#### [Prompt]
In the data, find the word "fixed" and copy out every line that has it.

┌─ Collected material

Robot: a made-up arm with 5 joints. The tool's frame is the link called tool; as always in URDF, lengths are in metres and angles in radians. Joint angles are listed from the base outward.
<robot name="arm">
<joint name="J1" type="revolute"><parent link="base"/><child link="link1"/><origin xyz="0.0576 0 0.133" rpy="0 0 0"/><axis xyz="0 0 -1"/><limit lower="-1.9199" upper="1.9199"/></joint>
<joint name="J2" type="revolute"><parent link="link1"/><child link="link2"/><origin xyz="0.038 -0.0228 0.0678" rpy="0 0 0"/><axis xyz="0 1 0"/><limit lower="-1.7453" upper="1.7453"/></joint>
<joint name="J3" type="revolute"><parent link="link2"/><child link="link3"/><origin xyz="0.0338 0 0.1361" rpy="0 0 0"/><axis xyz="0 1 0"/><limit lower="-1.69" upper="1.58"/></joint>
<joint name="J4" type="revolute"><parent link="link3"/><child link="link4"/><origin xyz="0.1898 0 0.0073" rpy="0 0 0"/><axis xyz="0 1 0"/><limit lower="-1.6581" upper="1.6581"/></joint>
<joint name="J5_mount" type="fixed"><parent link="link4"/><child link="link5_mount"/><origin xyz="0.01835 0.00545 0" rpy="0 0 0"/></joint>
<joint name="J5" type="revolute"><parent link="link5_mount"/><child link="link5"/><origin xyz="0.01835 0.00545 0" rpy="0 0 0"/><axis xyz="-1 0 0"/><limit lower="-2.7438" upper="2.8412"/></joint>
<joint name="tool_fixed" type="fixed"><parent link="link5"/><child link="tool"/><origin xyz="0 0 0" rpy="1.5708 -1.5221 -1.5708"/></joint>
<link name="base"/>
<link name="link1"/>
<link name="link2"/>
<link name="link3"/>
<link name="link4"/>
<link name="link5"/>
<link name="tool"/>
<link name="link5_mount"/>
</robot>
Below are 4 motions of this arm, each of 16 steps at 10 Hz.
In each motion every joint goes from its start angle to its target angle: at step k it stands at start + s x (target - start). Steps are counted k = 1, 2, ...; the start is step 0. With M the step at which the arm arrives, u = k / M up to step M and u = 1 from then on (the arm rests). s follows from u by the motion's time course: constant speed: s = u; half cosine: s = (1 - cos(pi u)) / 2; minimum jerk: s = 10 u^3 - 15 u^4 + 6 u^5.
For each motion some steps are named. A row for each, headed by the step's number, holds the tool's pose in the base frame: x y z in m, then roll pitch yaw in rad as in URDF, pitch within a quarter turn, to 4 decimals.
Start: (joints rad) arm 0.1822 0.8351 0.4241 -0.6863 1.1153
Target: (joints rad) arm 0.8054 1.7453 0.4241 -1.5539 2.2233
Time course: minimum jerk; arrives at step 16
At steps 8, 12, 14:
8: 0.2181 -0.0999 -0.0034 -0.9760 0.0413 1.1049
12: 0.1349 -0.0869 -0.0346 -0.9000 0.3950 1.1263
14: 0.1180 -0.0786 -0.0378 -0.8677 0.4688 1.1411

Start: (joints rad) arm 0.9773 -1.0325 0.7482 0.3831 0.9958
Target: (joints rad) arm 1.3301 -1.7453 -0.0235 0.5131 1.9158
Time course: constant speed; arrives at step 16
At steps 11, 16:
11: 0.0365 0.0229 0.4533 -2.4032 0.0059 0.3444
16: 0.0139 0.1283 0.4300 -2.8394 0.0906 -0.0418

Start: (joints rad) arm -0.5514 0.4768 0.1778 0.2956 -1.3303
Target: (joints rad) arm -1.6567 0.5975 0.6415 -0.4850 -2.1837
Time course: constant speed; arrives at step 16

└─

#### [Solution to the problem]
<joint name="J5_mount" type="fixed"><parent link="link4"/><child link="link5_mount"/><origin xyz="0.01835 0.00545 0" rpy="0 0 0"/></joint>
<joint name="tool_fixed" type="fixed"><parent link="link5"/><child link="tool"/><origin xyz="0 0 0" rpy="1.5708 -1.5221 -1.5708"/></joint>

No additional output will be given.